[Stored records]
================
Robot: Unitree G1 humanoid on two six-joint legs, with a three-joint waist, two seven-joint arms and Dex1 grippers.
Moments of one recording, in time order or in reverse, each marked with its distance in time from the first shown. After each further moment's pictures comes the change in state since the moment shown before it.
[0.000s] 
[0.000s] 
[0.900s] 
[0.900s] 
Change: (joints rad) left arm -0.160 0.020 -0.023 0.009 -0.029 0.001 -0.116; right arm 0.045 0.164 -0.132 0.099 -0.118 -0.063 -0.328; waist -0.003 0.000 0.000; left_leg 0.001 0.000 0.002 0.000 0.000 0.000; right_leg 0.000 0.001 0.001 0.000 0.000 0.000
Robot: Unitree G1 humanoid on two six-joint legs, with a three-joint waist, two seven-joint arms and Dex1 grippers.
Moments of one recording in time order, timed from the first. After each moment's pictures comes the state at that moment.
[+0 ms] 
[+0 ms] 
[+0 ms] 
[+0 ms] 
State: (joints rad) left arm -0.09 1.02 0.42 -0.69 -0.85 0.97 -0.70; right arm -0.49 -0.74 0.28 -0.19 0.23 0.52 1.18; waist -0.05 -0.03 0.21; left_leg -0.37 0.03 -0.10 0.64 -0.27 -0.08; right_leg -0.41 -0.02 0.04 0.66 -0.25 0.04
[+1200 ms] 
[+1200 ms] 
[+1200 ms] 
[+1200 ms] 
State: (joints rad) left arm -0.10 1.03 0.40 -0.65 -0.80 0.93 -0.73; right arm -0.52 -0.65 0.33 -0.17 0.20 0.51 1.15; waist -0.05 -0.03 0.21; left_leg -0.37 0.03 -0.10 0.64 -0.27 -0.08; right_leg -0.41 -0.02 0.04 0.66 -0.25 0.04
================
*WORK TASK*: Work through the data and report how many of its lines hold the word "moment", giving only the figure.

*EXERCISE SOLUTION*: 2